Verse 6. - And if he come to see me, he speaketh vanity; rather, he speaketh falsehood (see the comment on Psalm 12:2). It is suggested that Ahithophel is especially aimed at. But there is no proof of this. All the enemies are probably intended, only distributively instead of collectively. His heart gathereth iniquity to itself. Dr. Kay's comment is, "He makes a show of friendship, using hollow compliments; but he is treasuring up every expression as material for misrepresentation." When he goeth abroad, he telleth it. He reports what he has seen and heard, but untruly.

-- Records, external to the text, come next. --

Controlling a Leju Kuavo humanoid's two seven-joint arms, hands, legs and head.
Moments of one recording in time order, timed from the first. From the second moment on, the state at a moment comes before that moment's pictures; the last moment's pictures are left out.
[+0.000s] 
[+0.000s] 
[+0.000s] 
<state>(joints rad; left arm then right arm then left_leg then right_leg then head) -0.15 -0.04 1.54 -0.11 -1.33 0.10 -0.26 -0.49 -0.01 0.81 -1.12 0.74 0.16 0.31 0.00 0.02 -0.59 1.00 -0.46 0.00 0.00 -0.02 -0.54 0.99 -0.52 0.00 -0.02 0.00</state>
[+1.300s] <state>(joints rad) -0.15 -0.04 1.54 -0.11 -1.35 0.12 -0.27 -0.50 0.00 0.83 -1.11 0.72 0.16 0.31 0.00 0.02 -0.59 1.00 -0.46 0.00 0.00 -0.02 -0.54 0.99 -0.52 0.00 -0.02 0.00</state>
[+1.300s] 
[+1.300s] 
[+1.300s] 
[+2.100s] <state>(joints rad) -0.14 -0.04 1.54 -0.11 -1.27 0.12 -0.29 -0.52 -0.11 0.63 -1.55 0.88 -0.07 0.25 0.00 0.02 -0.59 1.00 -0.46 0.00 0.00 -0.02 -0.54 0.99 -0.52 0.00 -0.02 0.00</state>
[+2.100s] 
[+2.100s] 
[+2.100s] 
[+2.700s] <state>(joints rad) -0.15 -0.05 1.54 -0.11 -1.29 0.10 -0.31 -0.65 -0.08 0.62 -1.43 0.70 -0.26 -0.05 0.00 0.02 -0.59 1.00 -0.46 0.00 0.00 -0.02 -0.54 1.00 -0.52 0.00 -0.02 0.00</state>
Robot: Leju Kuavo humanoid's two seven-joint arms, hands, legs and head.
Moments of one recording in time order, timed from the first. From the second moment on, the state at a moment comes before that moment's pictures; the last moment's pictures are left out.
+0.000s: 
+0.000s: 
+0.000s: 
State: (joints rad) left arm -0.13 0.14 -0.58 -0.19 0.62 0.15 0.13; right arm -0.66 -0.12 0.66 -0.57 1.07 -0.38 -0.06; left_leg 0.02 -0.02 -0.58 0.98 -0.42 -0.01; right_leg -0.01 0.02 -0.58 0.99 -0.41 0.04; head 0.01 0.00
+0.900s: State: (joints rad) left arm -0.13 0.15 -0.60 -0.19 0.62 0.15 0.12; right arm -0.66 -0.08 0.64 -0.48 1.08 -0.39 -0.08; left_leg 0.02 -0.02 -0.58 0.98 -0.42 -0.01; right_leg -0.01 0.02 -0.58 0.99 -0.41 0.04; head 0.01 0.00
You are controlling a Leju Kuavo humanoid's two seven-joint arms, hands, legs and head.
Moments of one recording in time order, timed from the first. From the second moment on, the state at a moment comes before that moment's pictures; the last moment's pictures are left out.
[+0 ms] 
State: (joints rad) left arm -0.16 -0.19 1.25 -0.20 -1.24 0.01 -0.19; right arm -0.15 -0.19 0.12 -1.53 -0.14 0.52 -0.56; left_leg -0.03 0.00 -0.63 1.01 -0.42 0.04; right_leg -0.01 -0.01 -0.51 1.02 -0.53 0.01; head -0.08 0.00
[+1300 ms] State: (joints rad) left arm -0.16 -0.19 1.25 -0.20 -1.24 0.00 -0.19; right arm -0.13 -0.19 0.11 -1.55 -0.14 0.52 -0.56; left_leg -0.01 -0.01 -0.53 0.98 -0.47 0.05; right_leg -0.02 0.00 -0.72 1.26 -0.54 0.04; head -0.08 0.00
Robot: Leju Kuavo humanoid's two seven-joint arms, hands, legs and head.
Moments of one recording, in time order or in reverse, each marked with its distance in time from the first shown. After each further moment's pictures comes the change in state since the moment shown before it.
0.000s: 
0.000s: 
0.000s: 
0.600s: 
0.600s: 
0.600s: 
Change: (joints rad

Gill's Exposition of the Entire Bible
And if he come to see me,.... Meaning anyone of his enemies, when they came, as pretended, to pay him a friendly visit. A late learned writer (x) interprets this of Absalom, who visited his father when he had the smallpox, which he thinks, after mentioned, of which his enemies expected he would die, when Absalom pretended great concern for his life; though he, with others, were plotting against him, should he live, to destroy him;
he speaketh vanity; lies and falsehoods, in an hypocritical manner, with a double heart; his mouth and his heart not agreeing together; see Matthew 22:16;
his heart gathereth iniquity to itself; amasses to itself greater treasures of wickedness still, thought that itself is desperately wicked, and very wickedness: this is to be understood of the enemies of Christ observing his words and actions, and laying them up, with a wicked intention, against a proper time;
when he goeth abroad, he telleth it; as in the instances concerning giving tribute to Caesar, destroying the temple, and saying he was the son of God, Matthew 22:17; compared with Luke 23:2; compared with Matthew 26:60, compared with John 19:5.
(x) Delaney's Life of King David, vol. 2. p. 157, 158.
Jamieson-Fausset-Brown Bible Commentary
6. to see me—as if to spy out my case.
he speaketh … itself—or, "he speaketh vanity as to his heart"—that is, does not speak candidly, "he gathereth iniquity to him," collects elements for mischief, and then divulges the gains of his hypocrisy.